INSTRUCTIONS TO FOLLOW
This task calls for copying every line in the data below that contains the word "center".

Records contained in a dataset
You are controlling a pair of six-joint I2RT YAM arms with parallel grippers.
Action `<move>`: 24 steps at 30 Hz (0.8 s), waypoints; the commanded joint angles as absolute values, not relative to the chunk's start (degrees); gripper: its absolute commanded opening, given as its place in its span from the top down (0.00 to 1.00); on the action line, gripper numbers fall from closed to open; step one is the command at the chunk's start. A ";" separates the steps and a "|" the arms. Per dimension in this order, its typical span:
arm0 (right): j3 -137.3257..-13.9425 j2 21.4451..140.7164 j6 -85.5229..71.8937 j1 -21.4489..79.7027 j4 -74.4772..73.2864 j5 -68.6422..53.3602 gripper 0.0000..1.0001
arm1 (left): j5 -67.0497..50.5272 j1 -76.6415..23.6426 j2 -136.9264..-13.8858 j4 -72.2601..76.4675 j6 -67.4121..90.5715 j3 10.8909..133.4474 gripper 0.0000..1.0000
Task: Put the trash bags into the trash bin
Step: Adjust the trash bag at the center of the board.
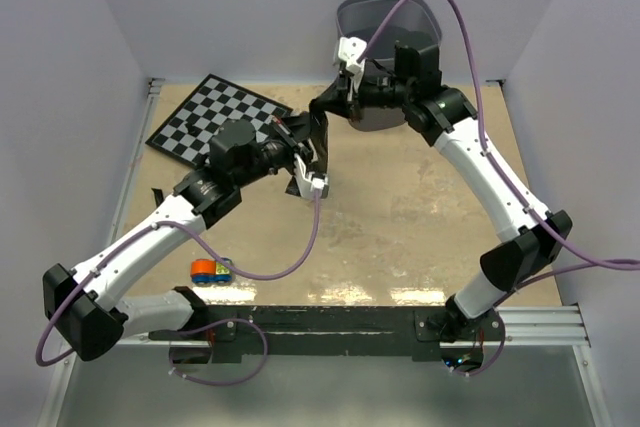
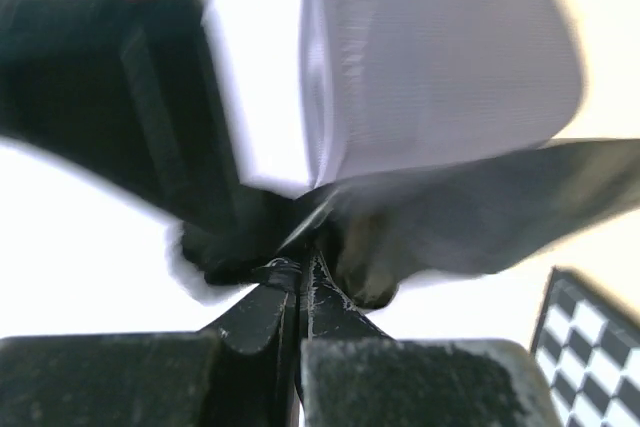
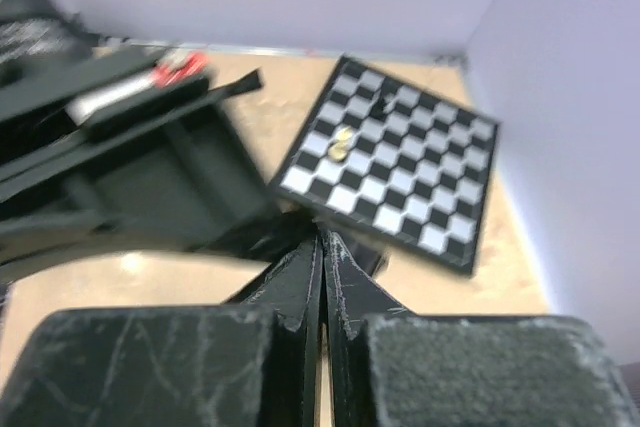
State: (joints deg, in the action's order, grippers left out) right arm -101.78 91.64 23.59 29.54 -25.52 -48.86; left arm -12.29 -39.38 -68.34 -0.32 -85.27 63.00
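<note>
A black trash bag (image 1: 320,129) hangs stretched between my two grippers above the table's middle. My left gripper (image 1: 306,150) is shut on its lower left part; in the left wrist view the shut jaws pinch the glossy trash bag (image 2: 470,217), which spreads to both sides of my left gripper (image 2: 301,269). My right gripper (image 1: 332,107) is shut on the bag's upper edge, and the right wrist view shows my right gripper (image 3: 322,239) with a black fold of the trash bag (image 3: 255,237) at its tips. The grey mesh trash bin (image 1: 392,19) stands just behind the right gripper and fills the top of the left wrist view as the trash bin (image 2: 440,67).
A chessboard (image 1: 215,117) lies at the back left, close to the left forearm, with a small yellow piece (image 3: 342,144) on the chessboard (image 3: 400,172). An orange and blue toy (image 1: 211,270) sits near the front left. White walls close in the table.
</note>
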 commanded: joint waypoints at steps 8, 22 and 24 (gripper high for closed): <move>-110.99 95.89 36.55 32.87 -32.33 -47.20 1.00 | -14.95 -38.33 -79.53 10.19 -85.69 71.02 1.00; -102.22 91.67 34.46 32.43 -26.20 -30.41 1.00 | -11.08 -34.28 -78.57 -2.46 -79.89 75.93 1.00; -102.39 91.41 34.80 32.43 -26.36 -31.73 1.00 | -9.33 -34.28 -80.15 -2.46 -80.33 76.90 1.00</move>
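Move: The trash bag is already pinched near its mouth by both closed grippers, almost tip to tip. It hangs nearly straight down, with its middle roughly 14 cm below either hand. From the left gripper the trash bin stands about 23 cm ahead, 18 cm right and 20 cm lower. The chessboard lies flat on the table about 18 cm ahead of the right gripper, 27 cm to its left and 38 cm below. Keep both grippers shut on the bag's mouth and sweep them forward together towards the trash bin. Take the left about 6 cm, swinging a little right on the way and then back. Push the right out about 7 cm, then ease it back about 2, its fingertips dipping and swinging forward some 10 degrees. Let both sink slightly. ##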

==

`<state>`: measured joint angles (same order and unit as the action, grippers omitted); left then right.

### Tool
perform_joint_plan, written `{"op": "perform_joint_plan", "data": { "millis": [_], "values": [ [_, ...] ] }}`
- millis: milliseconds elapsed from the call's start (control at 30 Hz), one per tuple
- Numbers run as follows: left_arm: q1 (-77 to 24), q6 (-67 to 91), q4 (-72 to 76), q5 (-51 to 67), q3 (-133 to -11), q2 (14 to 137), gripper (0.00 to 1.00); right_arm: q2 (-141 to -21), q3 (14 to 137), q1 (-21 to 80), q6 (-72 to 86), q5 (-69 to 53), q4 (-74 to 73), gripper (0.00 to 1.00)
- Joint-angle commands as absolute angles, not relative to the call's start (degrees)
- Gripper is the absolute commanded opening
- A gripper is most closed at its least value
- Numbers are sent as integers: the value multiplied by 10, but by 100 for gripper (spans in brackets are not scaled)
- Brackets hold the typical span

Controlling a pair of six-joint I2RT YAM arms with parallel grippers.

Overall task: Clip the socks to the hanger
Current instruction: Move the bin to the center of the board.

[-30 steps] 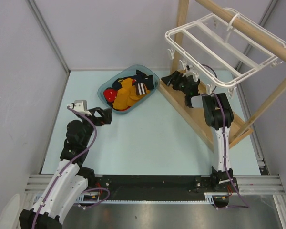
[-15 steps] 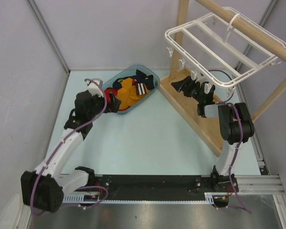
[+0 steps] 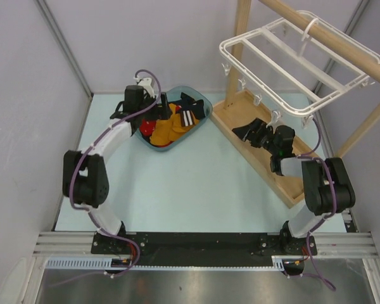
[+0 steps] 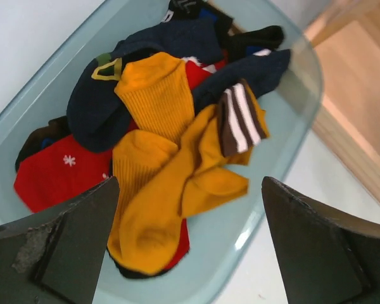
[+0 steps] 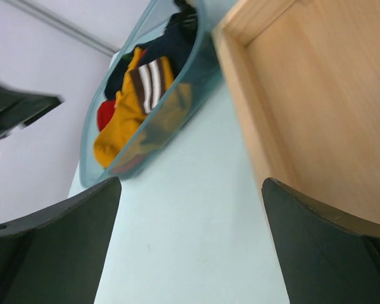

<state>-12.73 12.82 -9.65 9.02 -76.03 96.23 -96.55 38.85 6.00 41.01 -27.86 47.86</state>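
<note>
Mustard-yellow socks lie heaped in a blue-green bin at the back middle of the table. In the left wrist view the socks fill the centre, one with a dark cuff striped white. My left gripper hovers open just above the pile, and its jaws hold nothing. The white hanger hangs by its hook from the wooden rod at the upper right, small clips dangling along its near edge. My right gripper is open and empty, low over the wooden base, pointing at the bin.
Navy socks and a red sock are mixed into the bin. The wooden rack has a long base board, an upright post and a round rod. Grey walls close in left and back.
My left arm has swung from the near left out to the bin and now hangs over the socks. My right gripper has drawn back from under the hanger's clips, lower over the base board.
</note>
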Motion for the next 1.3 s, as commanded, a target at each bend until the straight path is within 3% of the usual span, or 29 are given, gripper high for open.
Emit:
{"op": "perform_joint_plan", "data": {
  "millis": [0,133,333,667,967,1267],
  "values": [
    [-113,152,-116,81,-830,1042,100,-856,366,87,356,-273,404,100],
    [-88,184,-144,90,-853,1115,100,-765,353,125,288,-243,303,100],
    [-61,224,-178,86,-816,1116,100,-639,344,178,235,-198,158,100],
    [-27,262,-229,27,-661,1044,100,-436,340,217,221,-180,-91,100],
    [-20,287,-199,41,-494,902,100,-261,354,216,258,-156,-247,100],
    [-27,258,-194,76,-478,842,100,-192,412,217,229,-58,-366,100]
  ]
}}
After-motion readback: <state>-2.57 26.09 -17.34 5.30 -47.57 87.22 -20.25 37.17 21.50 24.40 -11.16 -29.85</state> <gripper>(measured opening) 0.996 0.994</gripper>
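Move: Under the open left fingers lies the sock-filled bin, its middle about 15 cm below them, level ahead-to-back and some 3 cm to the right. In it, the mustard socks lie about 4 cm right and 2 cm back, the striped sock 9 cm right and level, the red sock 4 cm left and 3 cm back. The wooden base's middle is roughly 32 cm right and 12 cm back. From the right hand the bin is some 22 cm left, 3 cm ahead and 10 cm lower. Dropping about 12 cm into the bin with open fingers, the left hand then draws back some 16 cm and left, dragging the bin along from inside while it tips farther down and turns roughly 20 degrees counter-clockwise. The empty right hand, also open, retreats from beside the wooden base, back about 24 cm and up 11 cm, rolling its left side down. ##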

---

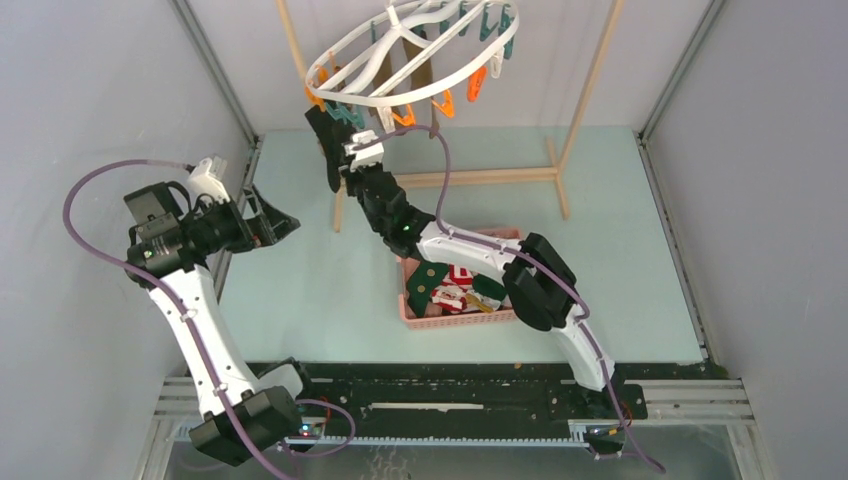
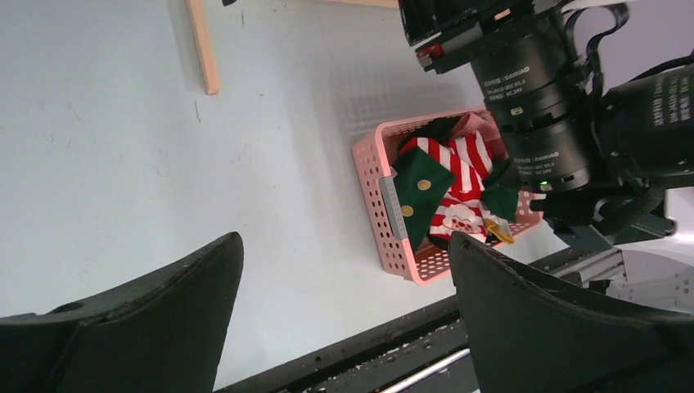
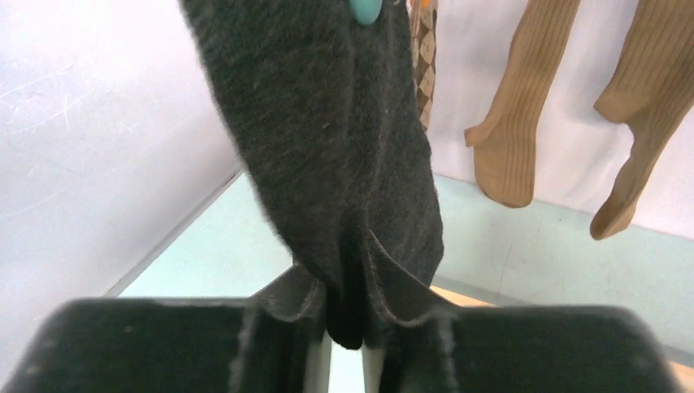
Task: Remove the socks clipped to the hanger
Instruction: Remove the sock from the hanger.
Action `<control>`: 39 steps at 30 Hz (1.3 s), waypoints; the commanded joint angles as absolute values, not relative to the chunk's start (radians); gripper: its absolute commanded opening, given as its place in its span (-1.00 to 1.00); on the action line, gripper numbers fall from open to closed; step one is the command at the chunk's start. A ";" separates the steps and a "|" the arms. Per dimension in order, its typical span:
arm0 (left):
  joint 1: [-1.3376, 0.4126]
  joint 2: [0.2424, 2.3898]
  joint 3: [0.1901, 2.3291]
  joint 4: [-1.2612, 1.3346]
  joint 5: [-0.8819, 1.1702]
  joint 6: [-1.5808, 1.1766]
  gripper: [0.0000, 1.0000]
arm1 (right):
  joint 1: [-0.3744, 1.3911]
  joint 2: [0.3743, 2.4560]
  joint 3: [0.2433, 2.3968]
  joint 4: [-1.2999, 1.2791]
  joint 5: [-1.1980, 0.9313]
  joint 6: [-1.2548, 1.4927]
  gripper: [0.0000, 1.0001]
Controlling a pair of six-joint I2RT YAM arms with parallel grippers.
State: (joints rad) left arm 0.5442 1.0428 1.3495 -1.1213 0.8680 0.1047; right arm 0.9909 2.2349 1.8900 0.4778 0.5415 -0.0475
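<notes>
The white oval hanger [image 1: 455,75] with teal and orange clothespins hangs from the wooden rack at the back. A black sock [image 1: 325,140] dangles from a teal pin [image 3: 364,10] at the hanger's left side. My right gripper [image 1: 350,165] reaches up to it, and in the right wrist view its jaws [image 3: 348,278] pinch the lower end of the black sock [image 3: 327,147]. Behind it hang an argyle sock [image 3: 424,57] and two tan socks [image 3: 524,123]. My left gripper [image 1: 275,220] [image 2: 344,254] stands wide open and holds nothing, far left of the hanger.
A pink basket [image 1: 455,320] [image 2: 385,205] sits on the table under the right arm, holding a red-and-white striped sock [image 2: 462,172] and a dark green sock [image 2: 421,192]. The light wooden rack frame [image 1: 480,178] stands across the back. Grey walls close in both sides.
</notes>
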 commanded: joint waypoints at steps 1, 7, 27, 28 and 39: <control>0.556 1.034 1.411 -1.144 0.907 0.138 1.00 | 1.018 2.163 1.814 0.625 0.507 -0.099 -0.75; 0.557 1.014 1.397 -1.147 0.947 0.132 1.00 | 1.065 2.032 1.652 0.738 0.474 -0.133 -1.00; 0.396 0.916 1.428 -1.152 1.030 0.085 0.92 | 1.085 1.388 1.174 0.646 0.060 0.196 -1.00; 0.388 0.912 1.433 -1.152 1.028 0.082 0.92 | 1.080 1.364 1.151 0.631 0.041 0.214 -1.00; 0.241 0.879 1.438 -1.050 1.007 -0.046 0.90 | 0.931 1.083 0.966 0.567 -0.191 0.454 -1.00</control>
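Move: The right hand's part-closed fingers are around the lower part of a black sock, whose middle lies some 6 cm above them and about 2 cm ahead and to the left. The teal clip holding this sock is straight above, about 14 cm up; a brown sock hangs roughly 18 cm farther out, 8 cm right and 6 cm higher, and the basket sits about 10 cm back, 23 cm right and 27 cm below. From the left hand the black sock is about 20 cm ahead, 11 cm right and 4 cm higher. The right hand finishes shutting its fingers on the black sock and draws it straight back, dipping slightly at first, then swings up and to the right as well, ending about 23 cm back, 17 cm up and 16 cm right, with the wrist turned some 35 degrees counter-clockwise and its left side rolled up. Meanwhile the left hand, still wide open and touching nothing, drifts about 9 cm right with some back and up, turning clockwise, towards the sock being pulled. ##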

ANSWER TO THIS TASK
Step: Adjust the trash bag at the center of the board.
Current instruction: Move the bin to the center of the board.

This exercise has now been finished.